PROBLEM — Copy word for word, please, the lines of the entries below running from the one containing "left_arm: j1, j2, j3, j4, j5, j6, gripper" to the one containing "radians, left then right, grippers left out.", both ends included.

[[ TASK INPUTS, beginning ]]

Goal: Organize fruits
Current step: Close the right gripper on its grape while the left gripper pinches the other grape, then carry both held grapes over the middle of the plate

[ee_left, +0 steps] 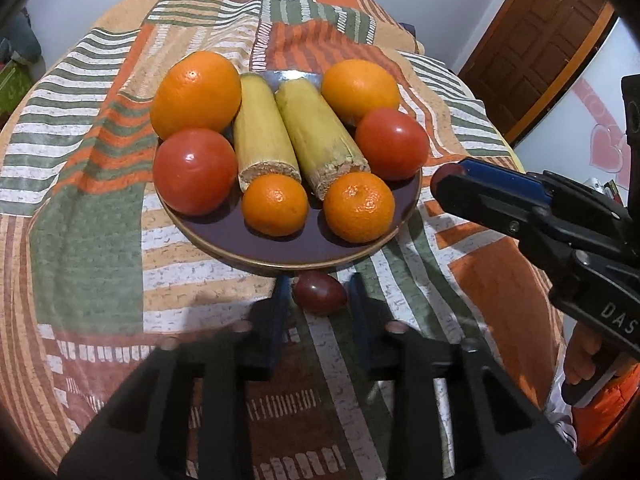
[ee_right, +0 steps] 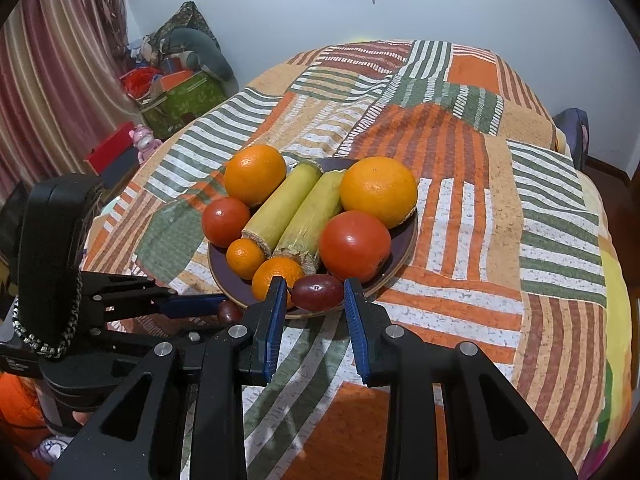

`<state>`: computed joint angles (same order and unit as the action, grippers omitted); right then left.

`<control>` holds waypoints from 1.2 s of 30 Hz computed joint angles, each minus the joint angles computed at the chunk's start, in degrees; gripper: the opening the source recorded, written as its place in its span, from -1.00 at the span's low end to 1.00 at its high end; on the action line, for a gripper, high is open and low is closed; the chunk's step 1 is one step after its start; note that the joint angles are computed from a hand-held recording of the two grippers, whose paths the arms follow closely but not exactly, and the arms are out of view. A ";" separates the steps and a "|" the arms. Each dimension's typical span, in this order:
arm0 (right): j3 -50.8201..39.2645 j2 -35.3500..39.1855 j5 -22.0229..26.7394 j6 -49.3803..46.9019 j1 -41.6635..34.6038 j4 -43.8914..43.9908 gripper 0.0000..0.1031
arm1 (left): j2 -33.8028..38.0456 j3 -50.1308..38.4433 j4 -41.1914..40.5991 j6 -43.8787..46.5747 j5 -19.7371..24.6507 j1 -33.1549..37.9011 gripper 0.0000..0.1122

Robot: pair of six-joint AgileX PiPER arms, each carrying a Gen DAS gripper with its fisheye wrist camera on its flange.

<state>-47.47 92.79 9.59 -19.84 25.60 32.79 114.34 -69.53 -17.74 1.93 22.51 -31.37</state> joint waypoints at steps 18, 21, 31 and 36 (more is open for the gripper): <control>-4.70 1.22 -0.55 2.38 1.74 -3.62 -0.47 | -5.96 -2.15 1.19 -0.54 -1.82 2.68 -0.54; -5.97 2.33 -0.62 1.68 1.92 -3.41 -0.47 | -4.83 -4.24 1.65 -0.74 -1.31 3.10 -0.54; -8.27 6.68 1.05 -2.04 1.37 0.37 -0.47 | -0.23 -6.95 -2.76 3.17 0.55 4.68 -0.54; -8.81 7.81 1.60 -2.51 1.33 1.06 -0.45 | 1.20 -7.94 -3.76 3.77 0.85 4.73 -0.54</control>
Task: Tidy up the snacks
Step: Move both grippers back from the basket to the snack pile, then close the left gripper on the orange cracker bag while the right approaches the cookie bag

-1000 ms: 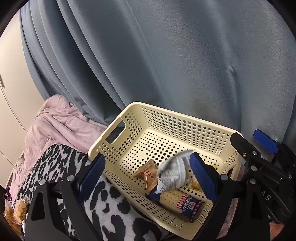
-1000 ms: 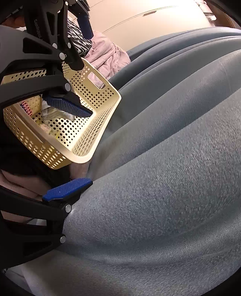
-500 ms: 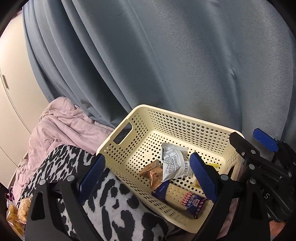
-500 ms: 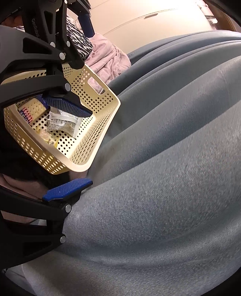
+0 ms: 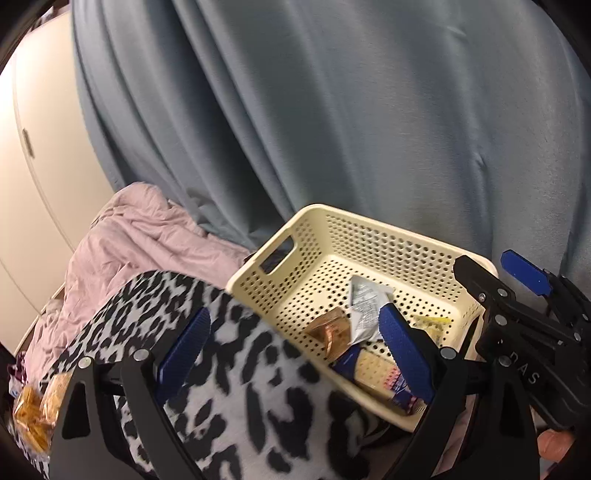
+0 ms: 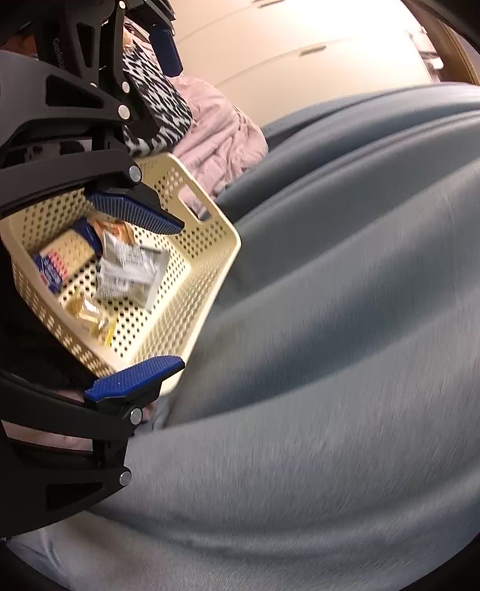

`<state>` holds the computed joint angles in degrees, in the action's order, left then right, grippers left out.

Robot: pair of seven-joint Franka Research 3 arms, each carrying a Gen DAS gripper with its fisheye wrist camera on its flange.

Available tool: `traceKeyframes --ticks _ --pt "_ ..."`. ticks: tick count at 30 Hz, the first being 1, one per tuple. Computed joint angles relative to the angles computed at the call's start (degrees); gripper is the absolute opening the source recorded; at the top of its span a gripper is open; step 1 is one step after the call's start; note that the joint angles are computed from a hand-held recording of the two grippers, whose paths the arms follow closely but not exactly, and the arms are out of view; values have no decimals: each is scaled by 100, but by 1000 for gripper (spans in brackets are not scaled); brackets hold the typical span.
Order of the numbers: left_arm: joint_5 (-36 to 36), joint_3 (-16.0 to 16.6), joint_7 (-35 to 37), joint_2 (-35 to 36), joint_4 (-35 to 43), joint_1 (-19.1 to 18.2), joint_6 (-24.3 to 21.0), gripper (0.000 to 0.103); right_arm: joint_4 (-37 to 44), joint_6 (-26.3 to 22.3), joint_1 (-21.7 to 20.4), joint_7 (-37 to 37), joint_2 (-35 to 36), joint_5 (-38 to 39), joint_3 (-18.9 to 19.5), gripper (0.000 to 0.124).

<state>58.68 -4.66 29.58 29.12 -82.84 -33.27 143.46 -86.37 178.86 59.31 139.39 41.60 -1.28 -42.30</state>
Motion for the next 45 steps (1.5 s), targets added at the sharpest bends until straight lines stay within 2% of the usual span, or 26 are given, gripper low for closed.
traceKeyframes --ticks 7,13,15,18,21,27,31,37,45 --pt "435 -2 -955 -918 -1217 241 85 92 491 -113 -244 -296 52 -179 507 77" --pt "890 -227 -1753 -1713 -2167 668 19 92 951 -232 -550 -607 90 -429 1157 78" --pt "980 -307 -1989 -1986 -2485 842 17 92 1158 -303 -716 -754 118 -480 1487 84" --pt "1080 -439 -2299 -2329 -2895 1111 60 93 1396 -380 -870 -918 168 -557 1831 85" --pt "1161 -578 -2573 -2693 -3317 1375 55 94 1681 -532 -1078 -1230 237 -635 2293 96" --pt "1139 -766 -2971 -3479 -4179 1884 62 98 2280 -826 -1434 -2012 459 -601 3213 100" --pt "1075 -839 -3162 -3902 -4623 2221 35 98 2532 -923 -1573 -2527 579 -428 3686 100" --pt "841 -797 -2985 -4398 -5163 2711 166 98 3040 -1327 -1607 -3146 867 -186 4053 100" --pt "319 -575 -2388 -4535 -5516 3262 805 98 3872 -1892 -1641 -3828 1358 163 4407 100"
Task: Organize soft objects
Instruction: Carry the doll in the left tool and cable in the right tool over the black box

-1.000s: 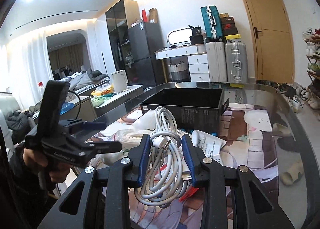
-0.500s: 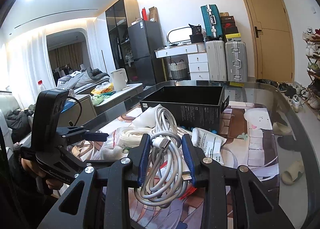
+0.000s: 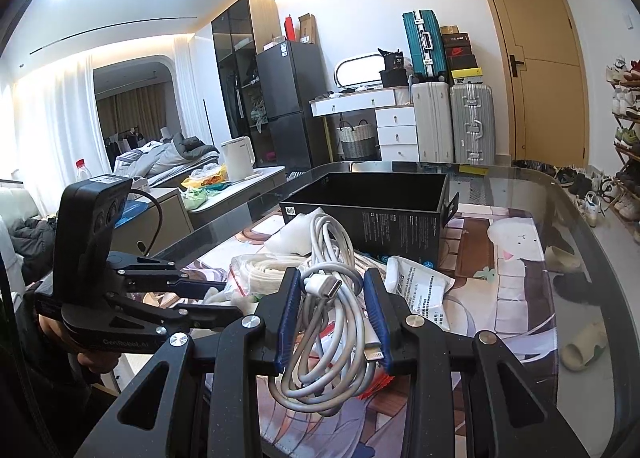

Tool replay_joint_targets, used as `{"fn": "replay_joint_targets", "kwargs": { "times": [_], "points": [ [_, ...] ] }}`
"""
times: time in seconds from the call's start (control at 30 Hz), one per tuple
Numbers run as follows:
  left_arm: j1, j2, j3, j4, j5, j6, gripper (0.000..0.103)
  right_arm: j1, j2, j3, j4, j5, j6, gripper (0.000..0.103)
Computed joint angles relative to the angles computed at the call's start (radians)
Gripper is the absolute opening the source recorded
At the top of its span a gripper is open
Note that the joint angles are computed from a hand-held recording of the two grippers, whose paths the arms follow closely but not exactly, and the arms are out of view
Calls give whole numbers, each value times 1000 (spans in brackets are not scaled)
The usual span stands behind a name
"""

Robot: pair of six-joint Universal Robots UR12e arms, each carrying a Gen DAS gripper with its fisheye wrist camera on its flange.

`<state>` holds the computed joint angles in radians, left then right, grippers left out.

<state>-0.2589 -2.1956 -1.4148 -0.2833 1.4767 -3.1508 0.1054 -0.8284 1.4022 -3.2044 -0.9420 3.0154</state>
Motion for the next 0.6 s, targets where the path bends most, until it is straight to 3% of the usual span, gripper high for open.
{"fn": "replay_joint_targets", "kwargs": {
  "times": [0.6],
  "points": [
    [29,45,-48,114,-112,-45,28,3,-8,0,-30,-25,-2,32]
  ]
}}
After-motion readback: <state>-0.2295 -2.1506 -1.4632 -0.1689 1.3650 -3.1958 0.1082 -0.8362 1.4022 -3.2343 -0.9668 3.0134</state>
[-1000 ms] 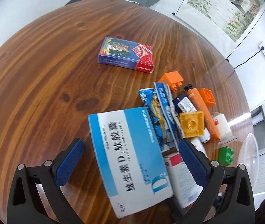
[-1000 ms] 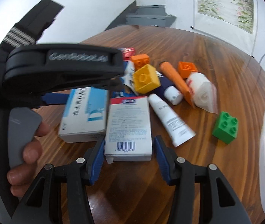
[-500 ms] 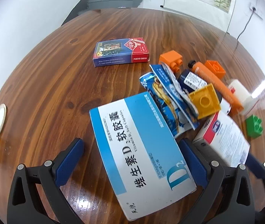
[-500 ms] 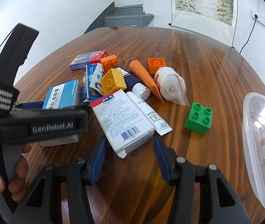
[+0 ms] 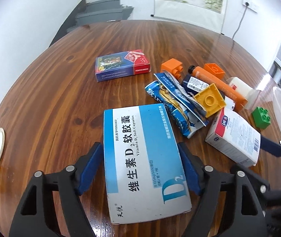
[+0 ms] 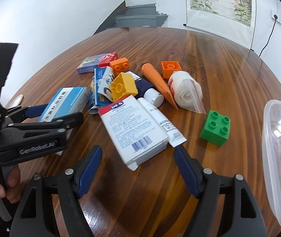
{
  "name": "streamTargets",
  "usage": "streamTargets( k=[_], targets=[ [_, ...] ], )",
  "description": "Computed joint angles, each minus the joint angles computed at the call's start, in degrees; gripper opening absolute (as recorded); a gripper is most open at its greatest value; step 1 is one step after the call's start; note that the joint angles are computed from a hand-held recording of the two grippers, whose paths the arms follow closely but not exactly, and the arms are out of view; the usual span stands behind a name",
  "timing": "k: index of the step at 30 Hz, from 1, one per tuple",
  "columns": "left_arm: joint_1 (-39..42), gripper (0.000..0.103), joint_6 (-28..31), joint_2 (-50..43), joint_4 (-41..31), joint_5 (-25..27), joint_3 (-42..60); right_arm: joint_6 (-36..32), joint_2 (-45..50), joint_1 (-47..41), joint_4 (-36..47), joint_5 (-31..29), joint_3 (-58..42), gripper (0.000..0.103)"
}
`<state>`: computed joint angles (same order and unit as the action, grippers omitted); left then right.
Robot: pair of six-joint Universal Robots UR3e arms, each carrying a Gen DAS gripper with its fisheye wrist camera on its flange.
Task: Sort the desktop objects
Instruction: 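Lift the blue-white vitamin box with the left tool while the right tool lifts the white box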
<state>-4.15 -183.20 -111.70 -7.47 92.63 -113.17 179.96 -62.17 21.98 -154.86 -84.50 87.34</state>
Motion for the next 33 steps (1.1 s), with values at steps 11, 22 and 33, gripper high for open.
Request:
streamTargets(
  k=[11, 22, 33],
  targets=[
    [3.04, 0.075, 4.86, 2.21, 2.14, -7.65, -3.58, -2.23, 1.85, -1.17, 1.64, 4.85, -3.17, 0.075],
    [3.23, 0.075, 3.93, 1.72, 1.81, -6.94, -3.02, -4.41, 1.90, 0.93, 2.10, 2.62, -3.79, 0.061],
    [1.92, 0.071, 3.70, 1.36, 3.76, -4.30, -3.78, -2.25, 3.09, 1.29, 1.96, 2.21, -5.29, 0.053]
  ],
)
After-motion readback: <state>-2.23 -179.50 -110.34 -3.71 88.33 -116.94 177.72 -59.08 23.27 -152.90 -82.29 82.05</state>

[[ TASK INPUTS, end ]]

WRITTEN ANSWER —
  left_arm: j1, j2, j3, j4, j5, j6, gripper (0.000..0.103)
  right_arm: j1, j2, j3, j4, j5, j6, gripper (0.000..0.103)
Computed joint angles relative to the angles computed at the call's start (radians)
Gripper is the absolute opening the source recorded
At the top of its span a gripper is open
Note that the joint angles are computed from a hand-held recording of the two grippers, whose paths the arms follow closely but not exactly, and the arms are out of view
Calls give whole numbers, each value times 1000 (spans in brackets are not scaled)
The usual span stands behind a name
"""

Robot: pair of six-joint Universal Robots UR12e arms, each carrying a Gen DAS gripper with its fisheye wrist camera on its flange.

`<state>` holds the computed joint angles in radians, left then right, grippers left out.

There's nothing left to add to the output.